#### BRIEF
Every line of the records below from the line with "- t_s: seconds" up to and including the line with "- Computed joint" must be reproduced exactly, and no line outside that range.

--- INPUT MATERIAL Enclosed Below ---

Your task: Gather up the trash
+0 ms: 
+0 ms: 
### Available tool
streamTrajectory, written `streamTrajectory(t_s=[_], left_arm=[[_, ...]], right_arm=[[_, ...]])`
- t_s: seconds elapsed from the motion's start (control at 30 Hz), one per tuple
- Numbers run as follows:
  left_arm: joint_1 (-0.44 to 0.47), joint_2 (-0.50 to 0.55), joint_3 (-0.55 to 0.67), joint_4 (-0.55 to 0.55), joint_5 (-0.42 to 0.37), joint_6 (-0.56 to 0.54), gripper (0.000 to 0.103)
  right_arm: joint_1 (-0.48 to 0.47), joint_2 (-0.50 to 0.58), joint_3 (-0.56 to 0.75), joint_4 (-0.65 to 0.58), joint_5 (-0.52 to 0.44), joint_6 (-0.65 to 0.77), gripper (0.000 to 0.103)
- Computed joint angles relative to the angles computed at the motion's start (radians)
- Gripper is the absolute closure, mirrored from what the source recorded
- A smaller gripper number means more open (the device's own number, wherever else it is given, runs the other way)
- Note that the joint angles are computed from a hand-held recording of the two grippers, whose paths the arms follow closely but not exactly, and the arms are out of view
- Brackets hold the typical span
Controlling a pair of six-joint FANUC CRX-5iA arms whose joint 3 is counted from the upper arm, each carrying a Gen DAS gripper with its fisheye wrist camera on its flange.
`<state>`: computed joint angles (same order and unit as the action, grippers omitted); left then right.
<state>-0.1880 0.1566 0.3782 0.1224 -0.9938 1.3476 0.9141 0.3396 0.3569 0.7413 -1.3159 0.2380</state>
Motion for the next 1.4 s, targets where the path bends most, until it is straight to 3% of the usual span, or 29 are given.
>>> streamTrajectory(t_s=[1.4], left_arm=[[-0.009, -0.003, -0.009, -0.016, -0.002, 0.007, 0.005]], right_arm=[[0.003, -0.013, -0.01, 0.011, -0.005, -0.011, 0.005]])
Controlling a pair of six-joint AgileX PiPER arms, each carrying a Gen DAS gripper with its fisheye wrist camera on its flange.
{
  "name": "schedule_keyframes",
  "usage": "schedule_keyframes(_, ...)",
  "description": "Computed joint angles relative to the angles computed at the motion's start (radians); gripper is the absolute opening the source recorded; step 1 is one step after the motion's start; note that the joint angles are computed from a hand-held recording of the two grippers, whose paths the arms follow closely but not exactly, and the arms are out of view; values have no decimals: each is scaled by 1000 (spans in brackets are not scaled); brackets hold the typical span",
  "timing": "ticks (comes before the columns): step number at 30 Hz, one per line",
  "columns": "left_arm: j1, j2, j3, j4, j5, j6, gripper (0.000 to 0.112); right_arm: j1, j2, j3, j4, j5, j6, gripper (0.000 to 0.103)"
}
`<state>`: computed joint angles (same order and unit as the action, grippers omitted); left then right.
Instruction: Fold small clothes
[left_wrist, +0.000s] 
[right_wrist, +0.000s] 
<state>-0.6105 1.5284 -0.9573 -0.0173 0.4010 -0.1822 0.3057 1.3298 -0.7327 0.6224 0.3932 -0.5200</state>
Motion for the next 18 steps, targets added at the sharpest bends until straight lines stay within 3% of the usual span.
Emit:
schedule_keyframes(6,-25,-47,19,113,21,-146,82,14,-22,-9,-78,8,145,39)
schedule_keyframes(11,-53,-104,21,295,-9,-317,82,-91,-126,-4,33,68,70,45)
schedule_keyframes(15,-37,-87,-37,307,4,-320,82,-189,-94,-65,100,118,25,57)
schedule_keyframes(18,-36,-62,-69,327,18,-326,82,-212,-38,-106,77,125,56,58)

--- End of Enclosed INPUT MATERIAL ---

#### WRITTEN SOLUTION
- t_s: seconds elapsed from the motion's start (control at 30 Hz), one per tuple
- Numbers run as follows:
  left_arm: joint_1 (-0.44 to 0.47), joint_2 (-0.50 to 0.55), joint_3 (-0.55 to 0.67), joint_4 (-0.55 to 0.55), joint_5 (-0.42 to 0.37), joint_6 (-0.56 to 0.54), gripper (0.000 to 0.103)
  right_arm: joint_1 (-0.48 to 0.47), joint_2 (-0.50 to 0.58), joint_3 (-0.56 to 0.75), joint_4 (-0.65 to 0.58), joint_5 (-0.52 to 0.44), joint_6 (-0.65 to 0.77), gripper (0.000 to 0.103)
- Computed joint angles relative to the angles computed at the motion's start (radians)

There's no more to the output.